# Task details
Every line from the one bearing "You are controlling" through the last line of the records below is to be output exactly, and no other line; leave out the pictures.

# Data extract
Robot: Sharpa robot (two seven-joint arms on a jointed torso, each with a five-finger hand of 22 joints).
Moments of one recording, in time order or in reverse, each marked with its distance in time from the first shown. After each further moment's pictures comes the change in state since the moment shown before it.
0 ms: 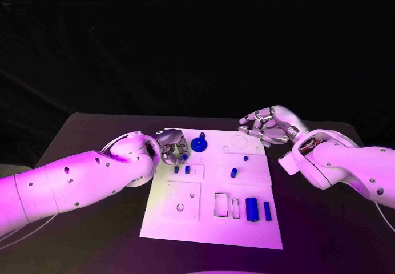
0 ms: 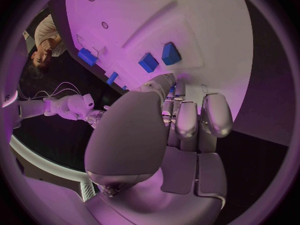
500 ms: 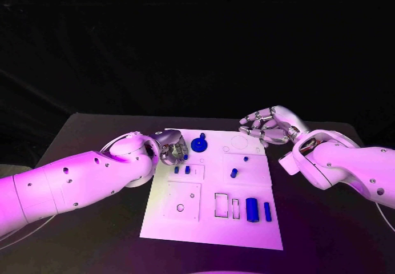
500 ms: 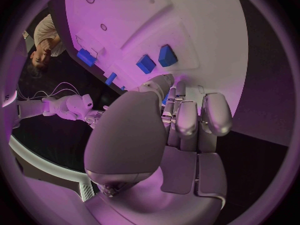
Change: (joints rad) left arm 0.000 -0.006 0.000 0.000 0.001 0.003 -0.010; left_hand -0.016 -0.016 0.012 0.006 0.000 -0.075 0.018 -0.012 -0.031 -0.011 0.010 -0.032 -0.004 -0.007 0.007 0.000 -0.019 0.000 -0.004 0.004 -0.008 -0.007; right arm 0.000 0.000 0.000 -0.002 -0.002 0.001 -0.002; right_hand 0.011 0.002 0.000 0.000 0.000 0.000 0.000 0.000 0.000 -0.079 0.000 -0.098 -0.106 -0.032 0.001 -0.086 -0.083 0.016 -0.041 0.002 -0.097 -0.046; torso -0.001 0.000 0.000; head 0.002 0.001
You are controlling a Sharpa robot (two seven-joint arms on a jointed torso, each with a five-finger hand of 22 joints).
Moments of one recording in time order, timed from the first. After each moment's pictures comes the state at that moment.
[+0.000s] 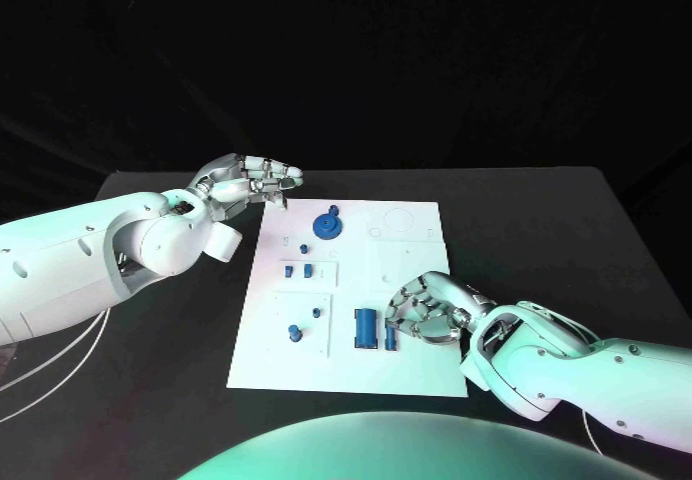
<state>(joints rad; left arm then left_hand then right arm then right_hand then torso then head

# Written reply
You are controlling a Sharpa robot (two seven-joint arms on a jointed torso, each with a five-finger hand of 22 joints).
Moments of one recording in time order, timed from the first. After each moment's pictures comes the state at that moment.
[+0.000s] 
<state>(joints rad; left arm then left_hand then right arm then right_hand then torso then head

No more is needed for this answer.